Not many people will get to see his displacements in the South African Karoo or on Mount Parnassus, unless he brings back a photographic record, which he is happy to do. These photos, along with wall texts, form a large part of his output, but are thankfully not all he does. The sculptural impulse still looms large, and Long makes poetic and effective site-specific installations in art galleries and museums around the world. This veteran of more than 200 international solo shows has just made a stunning couple of pieces for his exhibition Richard Long: The Time of Space in the top gallery at Haunch of Venison (6 Haunch of Venison Yard, W1, until 10 February), which I urge you to see. The larger piece is an arced installation of Sardinian cork segments arranged on the floor (luckily a wood floor to tone in), with what Long calls ‘China Clay Fast Spiral’, a rectangular maze-pattern in black paint and china clay, done directly on to the wall above.
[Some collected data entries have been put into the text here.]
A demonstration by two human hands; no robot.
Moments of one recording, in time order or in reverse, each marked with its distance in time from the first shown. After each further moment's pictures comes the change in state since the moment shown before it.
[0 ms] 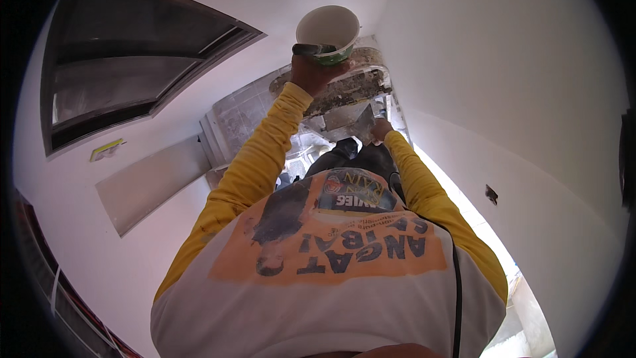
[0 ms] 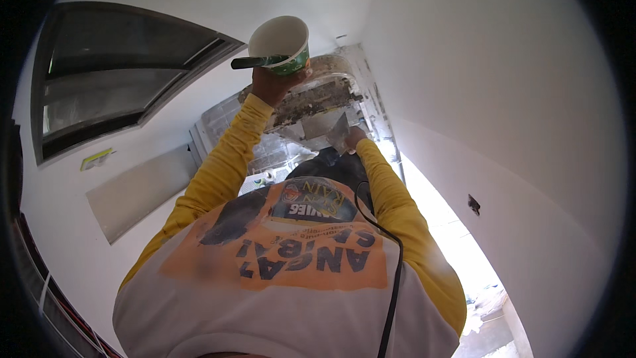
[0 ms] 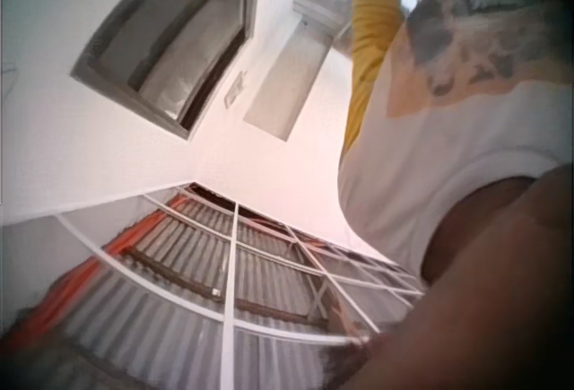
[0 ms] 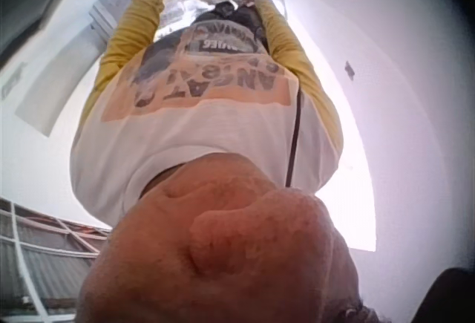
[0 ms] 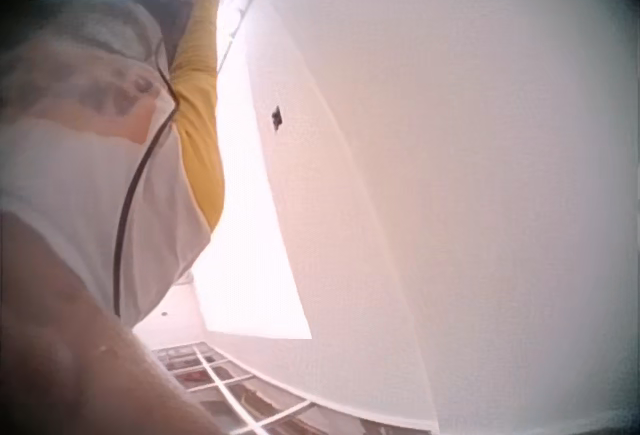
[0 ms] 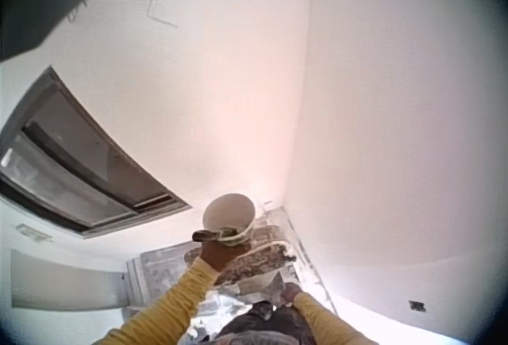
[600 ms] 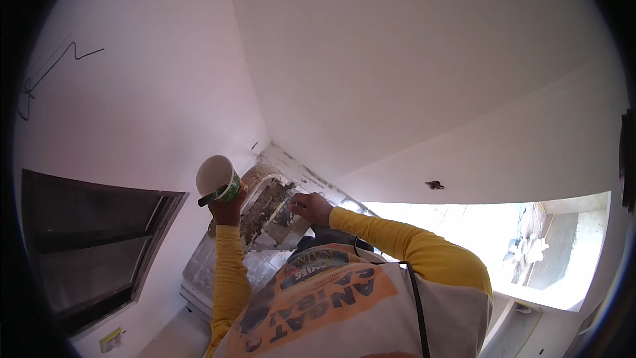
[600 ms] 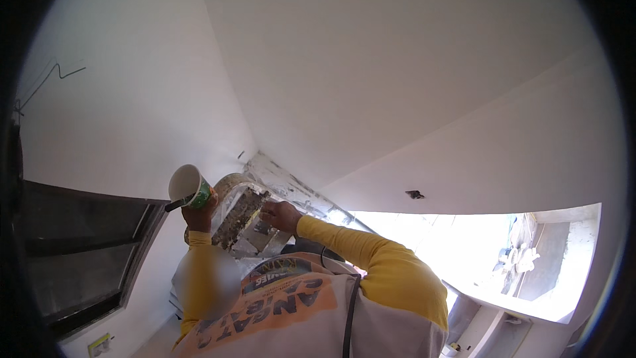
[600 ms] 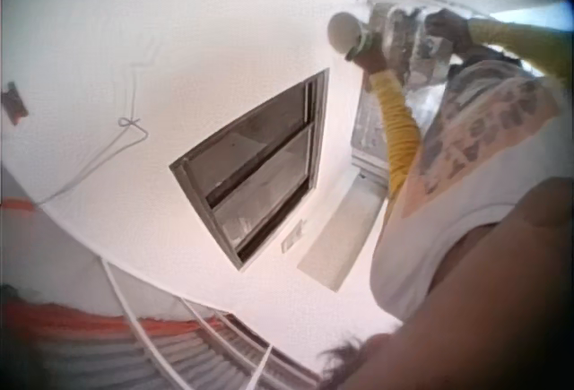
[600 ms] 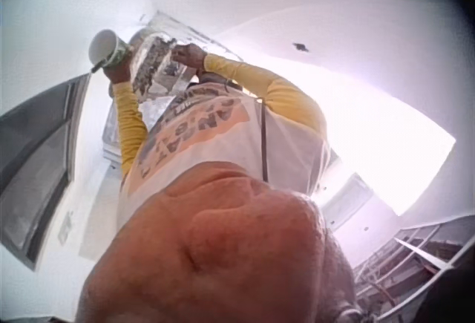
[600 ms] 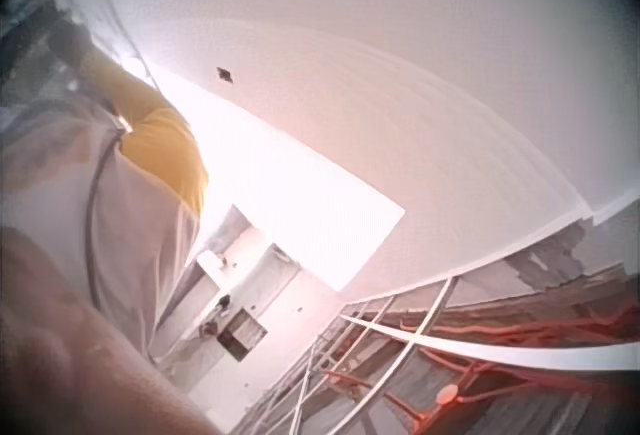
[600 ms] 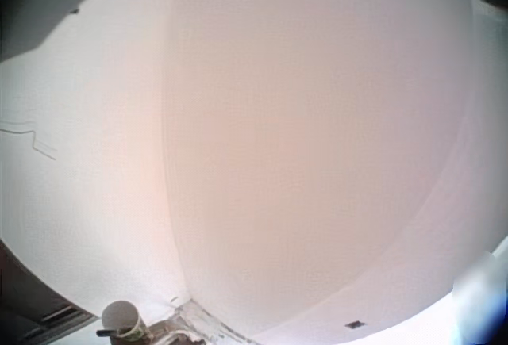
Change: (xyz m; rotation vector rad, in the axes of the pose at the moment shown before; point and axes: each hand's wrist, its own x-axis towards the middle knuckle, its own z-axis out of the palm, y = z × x) left_hand 0.006 -0.008 0.010 -0.218 0.020 0.001; right_hand -0.179 -0.104 -0.134 0.483 0.614 -0.284
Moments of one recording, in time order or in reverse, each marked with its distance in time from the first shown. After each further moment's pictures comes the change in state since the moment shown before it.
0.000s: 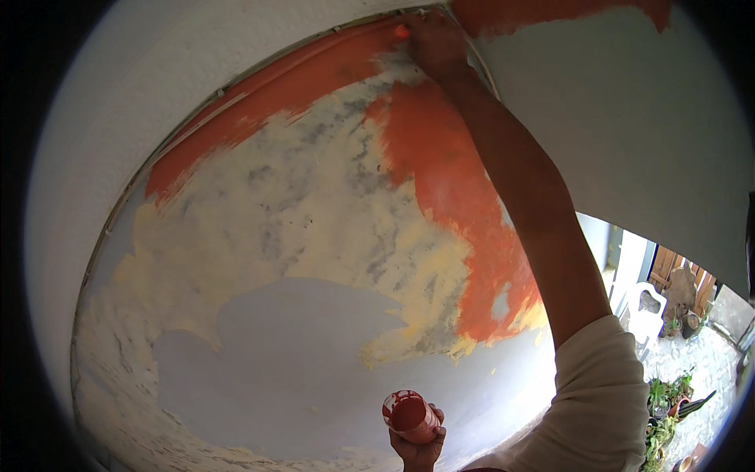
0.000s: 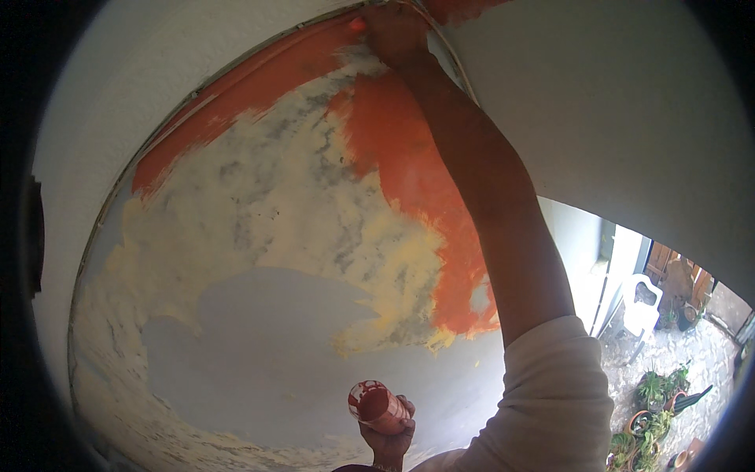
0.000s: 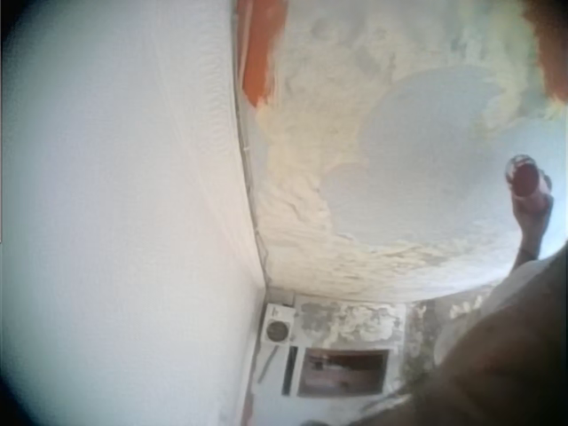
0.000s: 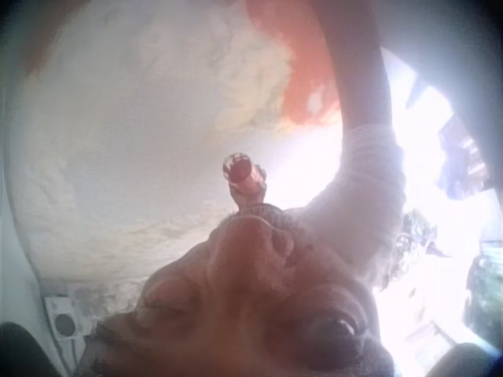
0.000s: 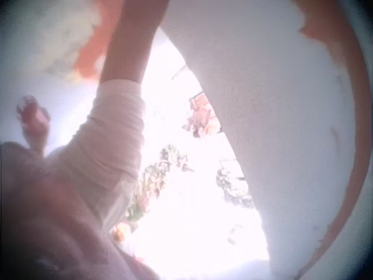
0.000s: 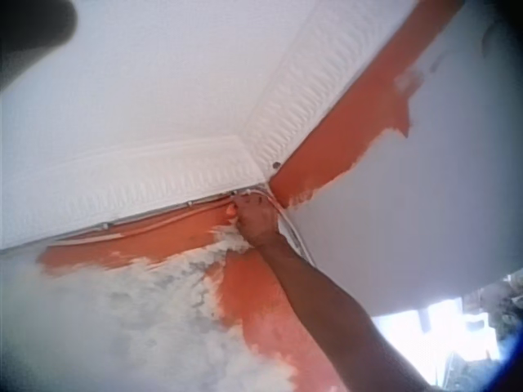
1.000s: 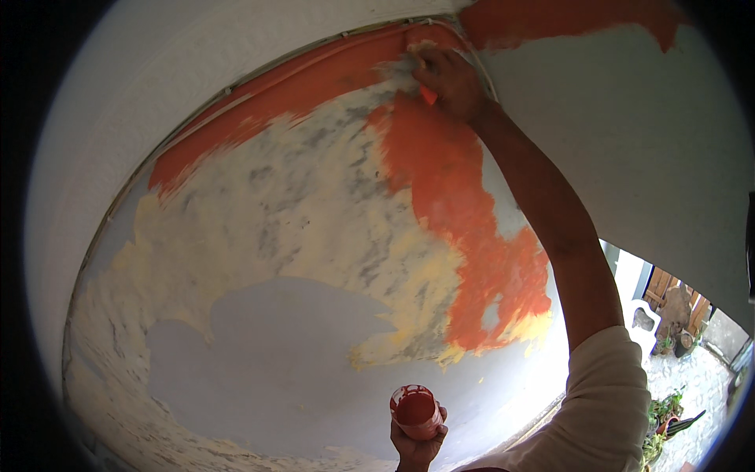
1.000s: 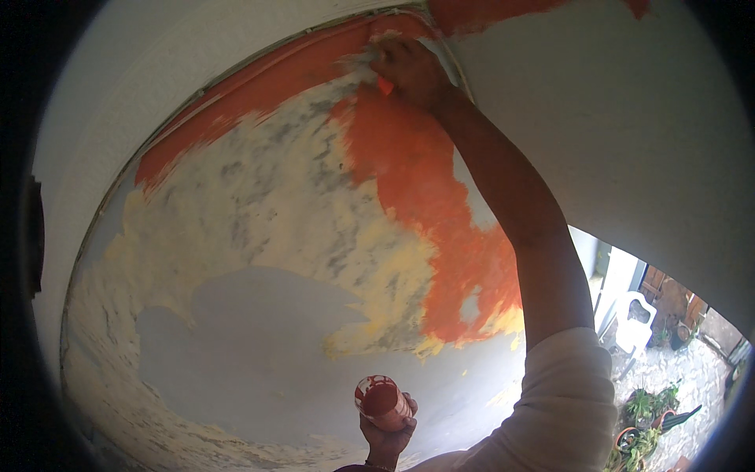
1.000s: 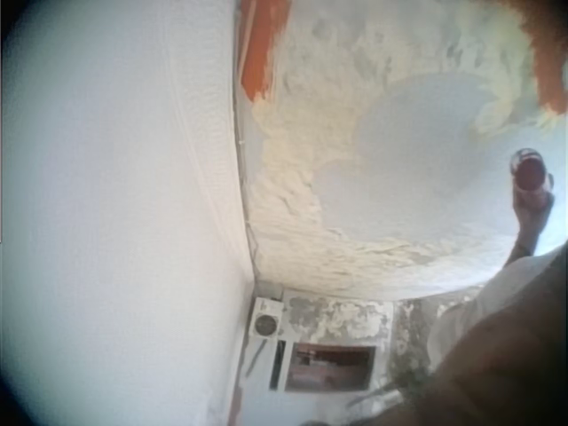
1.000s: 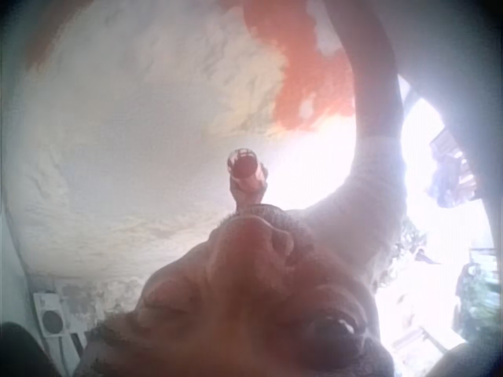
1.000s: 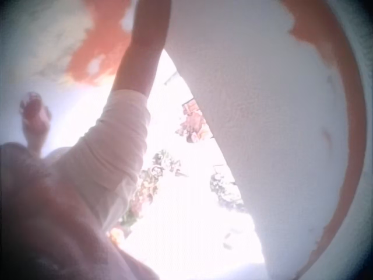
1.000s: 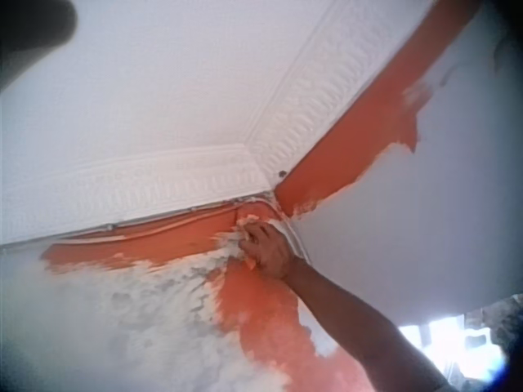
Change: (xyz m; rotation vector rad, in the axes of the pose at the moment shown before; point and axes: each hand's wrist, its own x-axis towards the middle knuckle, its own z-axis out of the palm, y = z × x) left_hand 0.018 -0.021 0.009 0.075 0.045 -0.075; right_hand -0.041 0.013 -0.038 0.276 -0.058 -0.426
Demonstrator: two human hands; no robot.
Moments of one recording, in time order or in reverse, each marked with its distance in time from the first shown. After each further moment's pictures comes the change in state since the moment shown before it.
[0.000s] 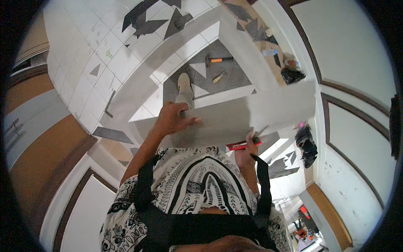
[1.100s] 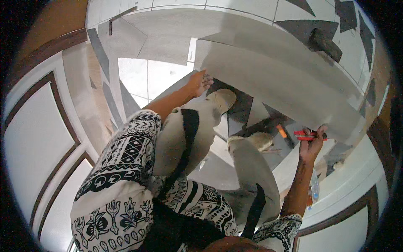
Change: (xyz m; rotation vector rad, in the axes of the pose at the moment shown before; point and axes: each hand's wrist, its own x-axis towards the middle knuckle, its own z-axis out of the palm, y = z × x) left_hand 0.146 -0.259 0.081 -2.079 0.732 -0.985; right_hand 0.321 -0.222 0.376 -0.491 -0.292 0.076
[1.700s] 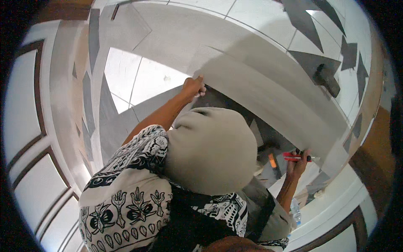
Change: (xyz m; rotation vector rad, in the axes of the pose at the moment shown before) left_hand -0.021 0.012 0.009 0.099 0.084 0.419; right_hand 0.059 -0.008 -0.048 -0.185 -0.082 -0.116
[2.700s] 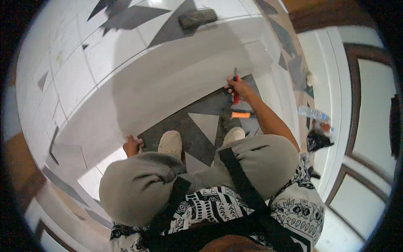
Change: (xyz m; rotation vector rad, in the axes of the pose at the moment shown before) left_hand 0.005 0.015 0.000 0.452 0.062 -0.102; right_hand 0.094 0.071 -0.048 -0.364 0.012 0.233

The open-ended troughs and gauntlets of bark make a kind of organic shelf in contrast to the splashy hand-drawn but rectilinear maze. The conjoined effect of these two separate pieces is wonderfully rich and baroque in comparison to the minimal drip-feed of the texts and photos around the other walls.

In the atrium next door is ‘River Avon Mud Slow Spiral’, another wall piece, of mud handprints on a concentrically painted ribbon of black. It looks like a collage that could be peeled off, but it, too, is painted directly on to the wall. Long is a great respecter of nature, and it is to be hoped that his attitude of quest and understanding will encourage future generations not simply to rush for the open spaces in their gap years, but also to seek a closer relationship with the planet. A new artist’s book, Dartmoor, comprising 78 photographs of an eight-day walk, each split horizontally into three parts which can be individually turned (shades of Queneau’s One Hundred Million Million Poems), is available from the gallery for £20.